Single-Quoted Strings - Char Lists

As noted above, single-quoted strings, or char lists, are internally represented as lists of integers. As they are lists, they have the behaviour of lists and can be treated as such. What you will see when using char lists in IEX is that when IEX renders the list out to you, if it consists of purely printable characters, then it will print it a set of characters enclosed in single-quotes.

This behaviour can be easily explored in IEX:

iex(1)> str = 'cat'
'cat'
iex(2)> is_list str
true
iex(3)> length str
3
iex(4)> Enum.reverse str
'tac'
iex(5)> str ++ [115]
'cats'
iex(6)> str ++ [0]
[99, 97, 116, 0]
iex(7)> str ++ 'nip'
'catnip'
iex(8)> [ head | tail ] = str
'cat'
iex(9)> head
99
iex(10)> tail
'at'
iex(11)> ?c   
99

Here you can see that you can treat it exactly like a list - because that is what it is, including with pattern-matching. But what you will notice is that extracting the head from the list turns the character back into its numerical representation, as its no longer part of the list.

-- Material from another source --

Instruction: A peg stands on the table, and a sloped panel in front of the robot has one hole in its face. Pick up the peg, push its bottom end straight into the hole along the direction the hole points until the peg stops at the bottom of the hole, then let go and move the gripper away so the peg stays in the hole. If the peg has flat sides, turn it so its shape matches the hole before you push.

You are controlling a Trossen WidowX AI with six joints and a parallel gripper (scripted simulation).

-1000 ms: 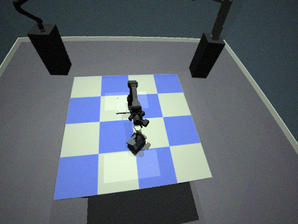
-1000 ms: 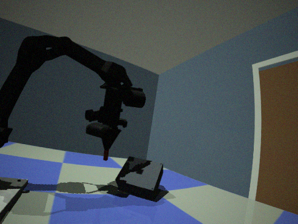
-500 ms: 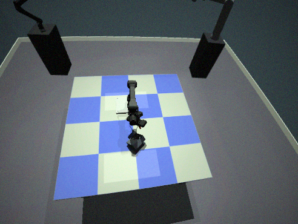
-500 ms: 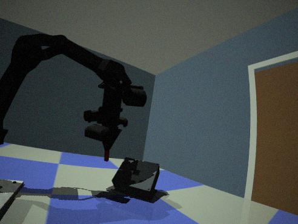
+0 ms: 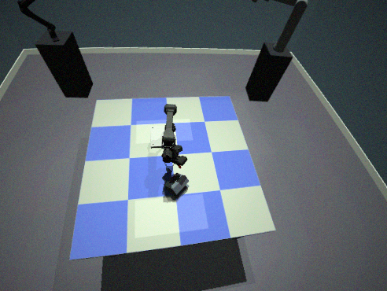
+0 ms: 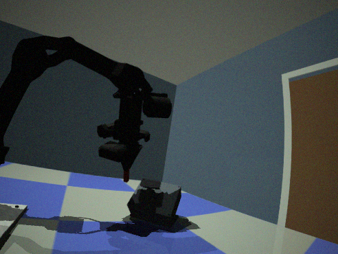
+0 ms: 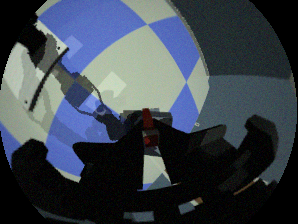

What I’m also showing you here is the ? notation. Using ? in front of a printable character will return the ascii number for that character. This can be useful in parsing when parsing lists.

 

Double-Quoted Strings - Binaries

Firstly a quick word on binaries. Binaries represent a sequence of bits. They have their own syntax in Elixir. To write a binary literal, enclose the terms in << >>.

iex(1)> test = << 1,2,3,4,5 >>
<<1, 2, 3, 4, 5>>
iex(2)> test = << "abc" >>
"abc"
...
iex(4)> test = << "abc" >>
"abc"
iex(5)> test = << "a", "b", "c" >>
"abc"

The last two examples hint at the link between binaries and double-quoted strings. As you might have determined, the internal representation of double-quoted is as a sequence of bits in a binary, just as the internal representation of a single-quoted string is the elements of a list.

As you might realise, this representation makes if more efficient for the storage of UTF-8 encoded characters which might need to use more than one byte for its representation. What this also means is that a UTF-8 character holding binary may have a size that is not equal to its length.

Manipulation of double-quoted strings is enabled using the String module.

Pattern matching using double-quoted strings is also slightly different from what you have looked at with lists. Instead of using the familiar [ head | tail ]you will need to adjust the pattern to look something like &lt;&lt; head::utf8, tail::binary &gt;&gt; and instead of terminating on an empty list ([]), you will need to use an empty binary (<<>>).

If you need to do a lot of string processing then it pays to become incredibly familiar with the String module and also to read more on [http://elixir-lang.org/getting-started/binaries-strings-and-char-lists.html#6.2-binaries-%28and-bitstrings%29](binary processing)

 

Special forms

 

Heredocs

As you may, or indeed may not, have figured out, strings or charlists can span several lines. Heredocs are represented using triple delimiters (like in python) and maintain the newlines contained within the string. What is important to rememeber is that they strip any white space from the beginning and the end of the string.

They are used mainly for documentation of code (functions and modules).

 

Sigils

This is a special syntax for representing different aspects of strings. You may already be somewhat familiar with the syntax if you know Ruby.

Sigils start with a tilde ~, followed by a letter (either upper- or lower case) and the a set of delimiters usually {}, although the delimiters can be any non-alphanumeric set of complimentary characters, i.e. <>, {}, [], “”, ‘’ //, ||. Using triple quoting (either with the single-quote character or the double-quote character) the this represents a heredoc.

The letter used determines what type of sigil it is. You will normally use sigils for regular expressions (r{}), string lists (s{}) or word lists (~w{}). A more comprehensive list of these can be found on the Sigils page of the Elixir documentation.